Вера вскинула глаза. Папа — это был её отец, свёкор Лены. Лена назвала его «папа» не нарочно, а потому что за двенадцать лет он стал ей почти отцом, особенно последние два года, когда сидел вот тут и она привозила ему лекарства из города, а Вера приезжала по выходным.

— При чём тут папа, — сказала Вера, и голос у неё дрогнул на «папе».

— Да ни при чём. Просто он эту беседку на троих рассчитывал. Говорил: тут будем чай пить, когда я уже не смогу копать. Вот и пьём.

Вера отвернулась к решётке, за которой густел старый хмель. Долго смотрела туда. Когда заговорила, голос был другой — ниже, без репетиции:

— Мне риелтор сказал, что если дача на мне, то я могу. Я и подумала — раз могу...

— Можешь что?

— Ну. Распоряжаться. — Вера поморщилась, будто слово не помещалось во рту. — Он сказал, раз свидетельство на меня переписали, когда папа болел, то теперь это всё... моё.

Вот оно. Лена выдохнула — не с торжеством, а с какой-то усталой ясностью. Так вот откуда взялись грабли за калиткой. Не из злости. Из чьей-то чужой фразы, которую Вера приняла за закон, потому что эта фраза давала ей то, чего ей сейчас, после смерти отца, мучительно не хватало: ощущение, что хоть что-то в её жизни — её, целиком, без оговорок.

Лена встала, вышла к крыльцу, занесла грабли, лопату, секатор. Прислонила к стене беседки — не к своей стене, не к Вериной, а просто к стене. Вернулась, села.

— Свидетельство на тебя, да, — сказала она спокойно. — Папа на тебя переписал, я знаю. Только мы с тобой тогда у нотариуса все втроём сидели — ты, я и Сергей. И бумагу подписывали. Помнишь, какую?

— Какую-то. Их много было.

— Соглашение. О том, кто чем тут пользуется. Грядки у бочки — мои, я их десять лет копаю. Теплица — твоя. Яблони и беседка — общие. Ты сама тогда сказала: пусть будет по-честному, чтобы потом не собачиться. Сама. Я даже удивилась.

Вера молчала. Что-то припоминалось — нотариус, духота, ручка, которая не писала, и пришлось просить другую.

— Это не я придумала, — добавила Лена. — Это мы втроём. И эта бумага никуда не делась. Она лежит у меня в папке, и у тебя такая же есть, поищи в документах отца. Свидетельство — это про то, на кого записано. А соглашение — про то, как мы между собой договорились жить. Одно другому не мешает. Просто риелтору про второе ты не сказала — он и не знал.

— Я не помню, чтоб я что подписывала такое, — сказала Вера, но уже неуверенно, и сама это услышала.

— Хочешь, покажу? Папка в доме.

Вера не ответила «хочу». Но и не сказала «не надо». Она сидела, держала остывающую кружку, и Лена видела, как внутри золовки оседает обида — не на Лену, а на саму ситуацию, в которой ей пообещали что-то целое и единоличное, а оказалось — опять делить, опять с кем-то, опять по-честному, которого она так не любила, потому что по-честному всегда означало, что ей достаётся не всё.

— Дура я, — сказала вдруг Вера. Тихо, не Лене — себе. — Грабли вынесла. Соседи же видели.
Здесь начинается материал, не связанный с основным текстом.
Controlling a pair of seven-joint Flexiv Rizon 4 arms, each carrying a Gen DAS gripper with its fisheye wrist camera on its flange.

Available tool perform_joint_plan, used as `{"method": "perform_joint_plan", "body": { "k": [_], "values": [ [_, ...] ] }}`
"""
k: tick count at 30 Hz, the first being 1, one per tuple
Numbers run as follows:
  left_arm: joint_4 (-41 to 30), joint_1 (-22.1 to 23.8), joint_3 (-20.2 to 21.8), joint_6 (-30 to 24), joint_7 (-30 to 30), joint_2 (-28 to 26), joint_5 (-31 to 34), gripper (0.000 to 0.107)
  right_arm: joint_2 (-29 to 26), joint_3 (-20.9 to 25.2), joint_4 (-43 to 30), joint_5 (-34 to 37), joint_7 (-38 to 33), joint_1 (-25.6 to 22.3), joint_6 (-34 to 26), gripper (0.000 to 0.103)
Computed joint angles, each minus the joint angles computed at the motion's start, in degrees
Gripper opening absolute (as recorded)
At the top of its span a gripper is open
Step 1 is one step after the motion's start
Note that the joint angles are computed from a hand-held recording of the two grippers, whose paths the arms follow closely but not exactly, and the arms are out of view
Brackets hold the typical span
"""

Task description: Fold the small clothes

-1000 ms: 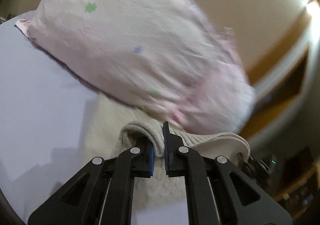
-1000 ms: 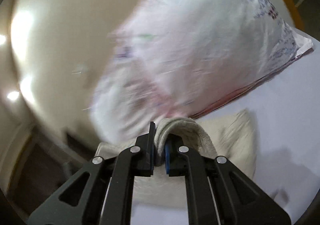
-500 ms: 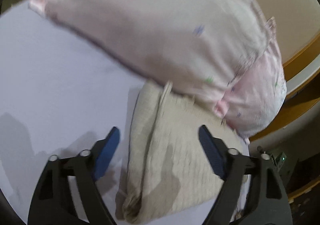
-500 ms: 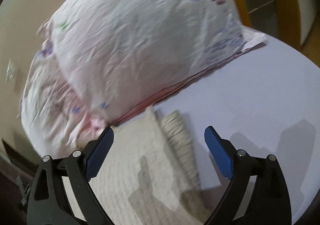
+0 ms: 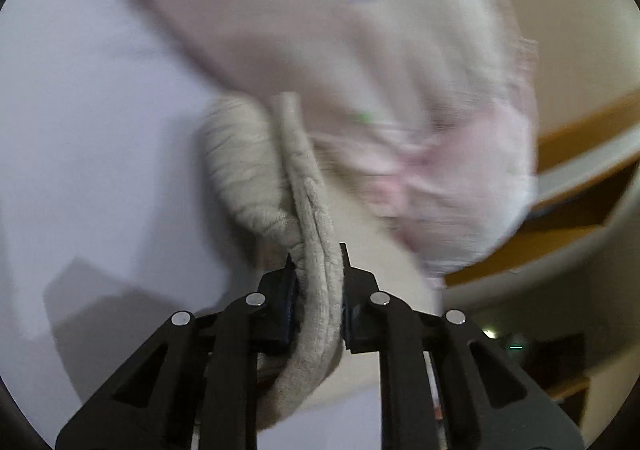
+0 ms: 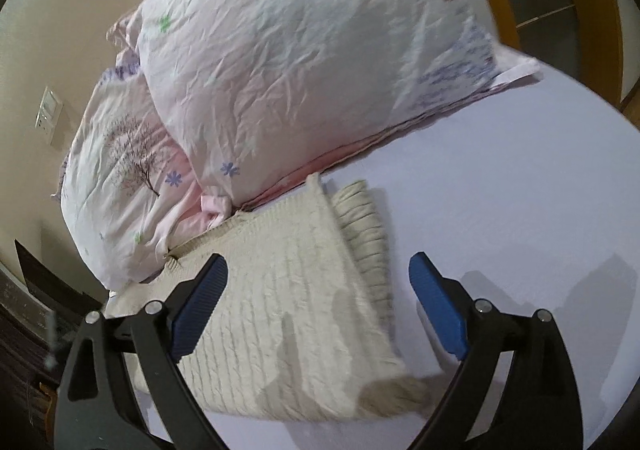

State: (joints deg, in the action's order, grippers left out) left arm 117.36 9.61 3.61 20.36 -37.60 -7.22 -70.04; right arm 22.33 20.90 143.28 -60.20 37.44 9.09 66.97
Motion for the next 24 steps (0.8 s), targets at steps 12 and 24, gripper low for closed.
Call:
{"method": "perform_joint_plan", "body": {
  "k": [12, 24],
  "values": [
    [-2.3, -12.9, -9.4, -24.9, -7.1, -5.4, -13.2, 0.023, 11.3, 2.9, 3.1, 15.3, -7.9, 4.3, -13.8, 0.092],
    [-2.2, -8.7, -2.5, -1.8, 0.2, -0.2, 7.2, 0.073, -6.1, -18.4, 3.8, 37.3, -33.5, 17.7, 19.9, 0.098]
  ]
}}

— Видели — и видели. Соседи и не такое видели. — Лена пожала плечами. — Хочешь, я скажу, если кто спросит, что мы инструмент к покраске выносили? Калитку красить собрались.
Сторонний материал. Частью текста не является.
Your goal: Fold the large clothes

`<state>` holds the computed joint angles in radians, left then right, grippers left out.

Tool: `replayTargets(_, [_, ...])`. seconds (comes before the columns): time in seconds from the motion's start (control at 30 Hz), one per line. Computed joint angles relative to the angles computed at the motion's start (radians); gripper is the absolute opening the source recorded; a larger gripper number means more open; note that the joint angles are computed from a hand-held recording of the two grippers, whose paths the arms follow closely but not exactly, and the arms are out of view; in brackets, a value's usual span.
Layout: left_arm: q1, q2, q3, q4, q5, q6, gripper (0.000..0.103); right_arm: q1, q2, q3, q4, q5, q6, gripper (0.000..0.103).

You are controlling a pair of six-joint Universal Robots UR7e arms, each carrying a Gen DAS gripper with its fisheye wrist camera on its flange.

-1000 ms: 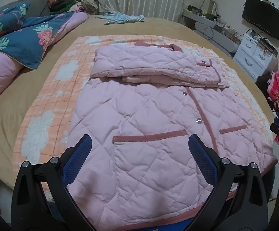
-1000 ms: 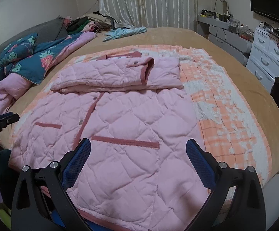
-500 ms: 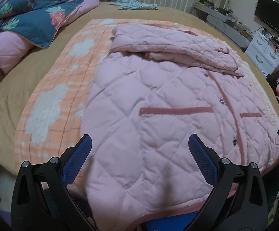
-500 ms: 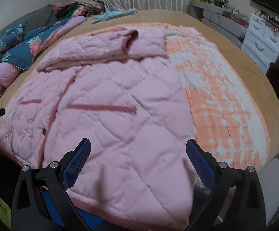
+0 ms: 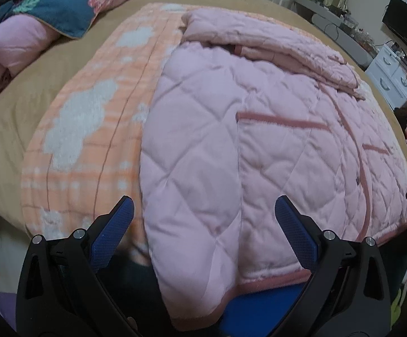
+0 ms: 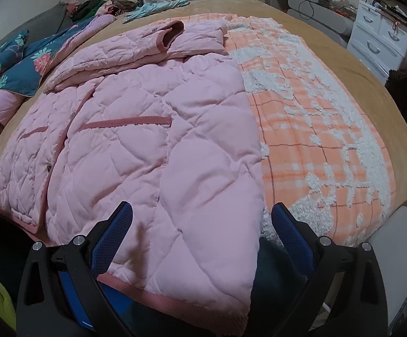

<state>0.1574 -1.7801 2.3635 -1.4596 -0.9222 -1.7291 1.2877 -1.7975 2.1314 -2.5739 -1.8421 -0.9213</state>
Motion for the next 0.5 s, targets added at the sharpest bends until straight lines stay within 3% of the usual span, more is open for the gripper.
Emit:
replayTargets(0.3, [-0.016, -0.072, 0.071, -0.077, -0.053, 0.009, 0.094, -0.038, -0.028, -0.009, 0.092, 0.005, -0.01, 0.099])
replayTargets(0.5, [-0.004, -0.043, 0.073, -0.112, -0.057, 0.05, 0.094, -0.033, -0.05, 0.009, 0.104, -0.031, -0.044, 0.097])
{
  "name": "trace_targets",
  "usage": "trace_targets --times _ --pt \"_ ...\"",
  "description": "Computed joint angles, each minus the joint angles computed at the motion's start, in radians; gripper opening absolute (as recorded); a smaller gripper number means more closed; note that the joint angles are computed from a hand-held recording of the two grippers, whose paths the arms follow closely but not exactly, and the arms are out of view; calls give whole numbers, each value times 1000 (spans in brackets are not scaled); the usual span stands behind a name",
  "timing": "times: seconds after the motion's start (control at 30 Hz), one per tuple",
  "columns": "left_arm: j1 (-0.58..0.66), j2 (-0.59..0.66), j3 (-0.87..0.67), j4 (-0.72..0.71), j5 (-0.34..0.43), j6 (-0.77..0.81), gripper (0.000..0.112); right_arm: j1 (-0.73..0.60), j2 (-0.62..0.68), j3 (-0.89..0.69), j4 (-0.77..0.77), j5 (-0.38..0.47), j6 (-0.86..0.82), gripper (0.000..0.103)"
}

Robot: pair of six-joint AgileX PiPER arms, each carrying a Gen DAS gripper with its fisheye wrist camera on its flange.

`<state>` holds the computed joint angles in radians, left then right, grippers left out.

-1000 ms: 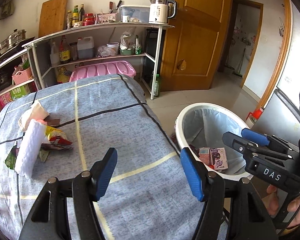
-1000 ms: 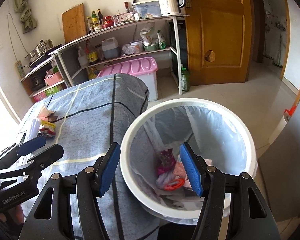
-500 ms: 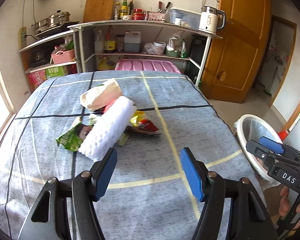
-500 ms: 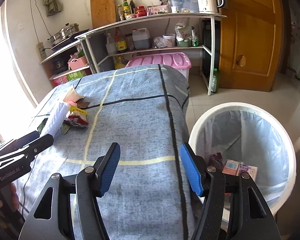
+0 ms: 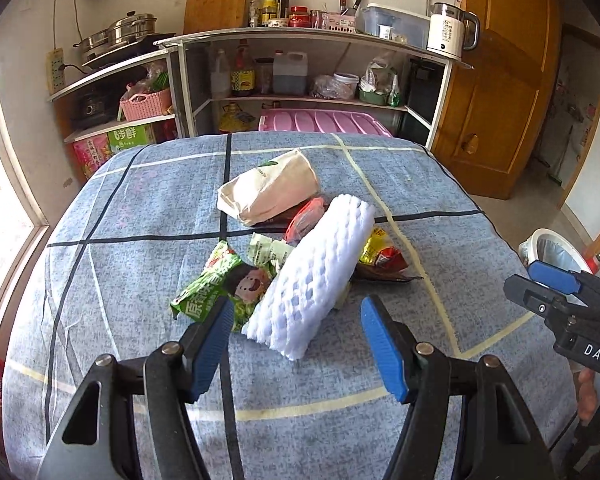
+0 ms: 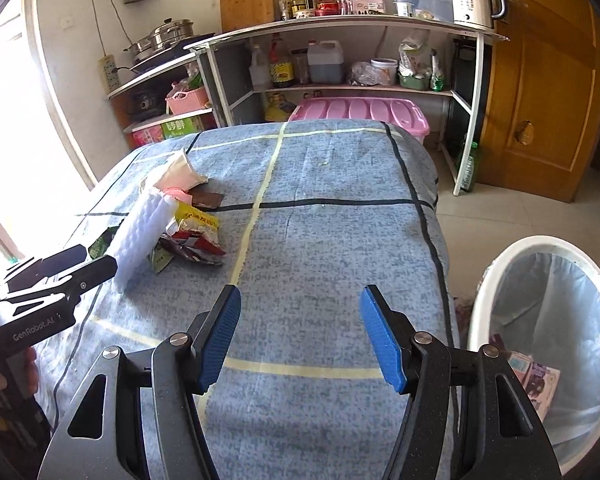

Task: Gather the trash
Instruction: 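Grasp the white foam net sleeve with the left gripper while the right gripper grasps the yellow snack bag, then lift the foam sleeve and yellow bag and carry both over the bin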

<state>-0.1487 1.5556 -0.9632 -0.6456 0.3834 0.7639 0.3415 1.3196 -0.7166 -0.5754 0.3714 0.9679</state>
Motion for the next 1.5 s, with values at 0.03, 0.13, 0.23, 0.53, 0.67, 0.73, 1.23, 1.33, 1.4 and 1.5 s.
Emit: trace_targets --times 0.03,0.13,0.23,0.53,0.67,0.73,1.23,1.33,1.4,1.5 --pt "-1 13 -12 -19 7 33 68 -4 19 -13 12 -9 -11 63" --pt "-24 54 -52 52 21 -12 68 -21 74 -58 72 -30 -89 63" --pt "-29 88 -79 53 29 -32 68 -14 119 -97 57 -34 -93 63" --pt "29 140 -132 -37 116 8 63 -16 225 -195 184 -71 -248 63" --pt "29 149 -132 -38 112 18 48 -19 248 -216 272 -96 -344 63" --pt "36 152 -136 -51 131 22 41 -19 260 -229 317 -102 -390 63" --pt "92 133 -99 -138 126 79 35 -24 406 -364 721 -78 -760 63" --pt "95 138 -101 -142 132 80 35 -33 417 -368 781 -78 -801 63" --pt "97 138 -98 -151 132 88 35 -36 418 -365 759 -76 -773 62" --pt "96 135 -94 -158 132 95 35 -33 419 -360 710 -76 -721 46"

Вера фыркнула. Это был ещё не смех, но уже не камень.

— Сама крась свою калитку.

— Это общая калитка, Вер. Папа ставил.

И тут Вера всё-таки усмехнулась — коротко, отвернувшись, чтобы Лена не очень-то и заметила. Заметила.
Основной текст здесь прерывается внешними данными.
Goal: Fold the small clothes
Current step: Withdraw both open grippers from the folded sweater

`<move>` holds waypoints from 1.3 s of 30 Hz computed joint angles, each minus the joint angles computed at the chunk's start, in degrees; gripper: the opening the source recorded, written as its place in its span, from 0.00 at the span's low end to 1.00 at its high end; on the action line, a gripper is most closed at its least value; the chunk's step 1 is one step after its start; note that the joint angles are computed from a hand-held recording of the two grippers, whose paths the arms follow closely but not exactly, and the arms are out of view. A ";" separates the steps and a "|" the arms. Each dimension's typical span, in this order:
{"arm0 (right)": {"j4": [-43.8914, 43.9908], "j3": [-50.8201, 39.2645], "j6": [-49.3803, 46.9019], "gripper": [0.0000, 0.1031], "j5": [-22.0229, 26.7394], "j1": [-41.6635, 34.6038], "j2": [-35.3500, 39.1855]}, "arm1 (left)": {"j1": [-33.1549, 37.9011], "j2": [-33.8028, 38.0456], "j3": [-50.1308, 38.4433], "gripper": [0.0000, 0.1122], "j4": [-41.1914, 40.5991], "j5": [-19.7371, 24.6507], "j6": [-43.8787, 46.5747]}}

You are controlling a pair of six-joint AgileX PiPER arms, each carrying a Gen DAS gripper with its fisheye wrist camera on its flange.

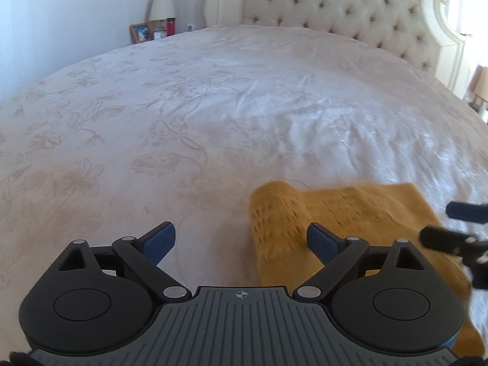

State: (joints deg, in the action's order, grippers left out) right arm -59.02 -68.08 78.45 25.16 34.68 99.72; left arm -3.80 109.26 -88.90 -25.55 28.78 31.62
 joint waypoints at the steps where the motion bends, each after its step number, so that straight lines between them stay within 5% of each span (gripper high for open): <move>1: 2.44 -1.03 -2.80 0.73 2.43 0.11 1.03 | -0.42 1.09 -1.24 0.84 2.98 -0.24 -2.80; 3: 6.12 -0.77 -5.65 0.73 2.95 -1.61 2.63 | -1.08 4.43 -4.93 0.86 9.14 0.92 -8.53; 6: 6.30 3.92 -0.02 0.76 -2.94 -4.41 1.06 | -0.59 8.90 -9.22 0.92 7.78 3.63 -8.82; 11: 4.93 3.89 2.02 0.76 -1.23 -2.99 0.09 | -0.67 8.64 -9.31 0.92 7.27 3.23 -9.74; 14: 0.97 5.28 5.40 0.80 1.03 -1.26 -2.99 | -0.64 3.59 -3.80 0.91 7.29 0.16 -7.93; 18: -2.11 8.38 8.23 0.98 5.27 2.30 -8.88 | -0.15 -4.39 4.41 0.91 5.88 -1.94 -5.28; 28: 5.33 10.38 7.16 0.99 19.35 13.44 -17.35 | -1.05 -22.89 21.99 0.91 3.58 1.56 -3.66; 39: 4.10 12.00 12.62 0.99 28.75 24.06 -21.16 | -8.47 -33.43 29.95 0.91 15.59 3.82 -19.43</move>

Они допили чай. Картошку в тот год так и не посадили на спорной грядке — посеяли вместо неё бархатцы, рассаду которых Вера, ни с того ни с сего, в следующие выходные привезла из города две упаковки. Поставила на стол в беседке, буркнула «куда-нибудь воткни» и ушла к своей теплице.

Лена воткнула их вдоль межи между грядками. Не там, где её, и не там, где Верина земля, — ровно по линии. К августу бархатцы разрослись и линию съели, и стало не разобрать, где чьё, и обе делали вид, что так и было задумано.

Межа держалась крепче любого забора. Потому что забор ставит один, а межу, если по-честному, рисуют вдвоём — и потом обе делают вид, что её там нет.